Where there's agreement on the subject of patents and patent reform is that the U.S. Patent & Trademark Office is overworked and the process of getting a patent is too long.
"Our nation's latest and greatest technology is in a warehouse," said Dan Leckrone, chairman of The TPL Group, which assists others in the development, commercialization and management of Intellectual Property assets. The international firm is based in Cupertino, Calif.
Leckrone pointed out that there are 1.4 millions patent applications and that it takes three to five years to get a patent in the U.S.

Dan Leckrone, Chairman, TPL Group
Credit: TPL Group
From judges making decisions on complicated and not-so-clear-cut matters in patent cases to who benefits the most by change to how the small innovator can thrive, it's evident that people need answers.
In October, a group of attorneys and U.S. Court of Appeals judges are meeting in the Tenth annual Sedona, AZ Conference on Patent Litigation, which will include a session on patent reform.
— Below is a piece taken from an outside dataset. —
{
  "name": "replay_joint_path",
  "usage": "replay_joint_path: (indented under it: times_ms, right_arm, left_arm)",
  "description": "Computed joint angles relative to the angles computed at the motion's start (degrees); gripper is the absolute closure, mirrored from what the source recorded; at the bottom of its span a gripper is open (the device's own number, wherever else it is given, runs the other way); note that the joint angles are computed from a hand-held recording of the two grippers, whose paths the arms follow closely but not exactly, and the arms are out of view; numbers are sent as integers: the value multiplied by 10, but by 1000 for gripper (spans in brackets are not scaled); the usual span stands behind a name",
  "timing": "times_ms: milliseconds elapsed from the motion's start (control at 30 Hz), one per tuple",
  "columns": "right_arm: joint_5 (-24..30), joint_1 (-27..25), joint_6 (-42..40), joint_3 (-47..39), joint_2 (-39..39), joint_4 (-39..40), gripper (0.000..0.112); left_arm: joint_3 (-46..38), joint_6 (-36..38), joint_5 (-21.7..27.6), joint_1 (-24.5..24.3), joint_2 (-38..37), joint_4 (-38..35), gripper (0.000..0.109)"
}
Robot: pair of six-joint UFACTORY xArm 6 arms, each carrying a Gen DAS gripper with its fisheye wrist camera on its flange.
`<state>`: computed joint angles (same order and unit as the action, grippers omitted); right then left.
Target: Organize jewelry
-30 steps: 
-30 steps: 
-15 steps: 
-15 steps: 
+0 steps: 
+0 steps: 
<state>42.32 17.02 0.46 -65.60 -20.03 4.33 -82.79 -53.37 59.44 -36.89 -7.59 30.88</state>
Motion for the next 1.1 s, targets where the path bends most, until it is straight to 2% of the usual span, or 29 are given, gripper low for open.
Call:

It is just one of many groups trying to figure things out.
Back to China.
That patents, trade secrets, copyrights and trademarks are required to do business defies both the Confucian thought of self discipline and the Maoist system of tools for the common good. So some cultural change is in order, said attorney Karen Dickinson, a partner in the Phoenix office of Quarles & Brady.
The Chinese software industry reaped in $7 billion in sales revenue last year – the same year it devised a national Intellectual Property Rights strategy, she said.
Speaking recently during a forum on the history and future of U.S.-China relations at Arizona State University, Dickinson said China is five to 10 years from a fully functioning Intellectual Property Rights system.
China grabbles with such issues of "saving face," governmental control and courts that hold in favor of an infringer because jobs would be lost if an injunction was filed against one. Still, it is in a position to create a strong system, balancing the strengths and weaknesses of other systems in the world.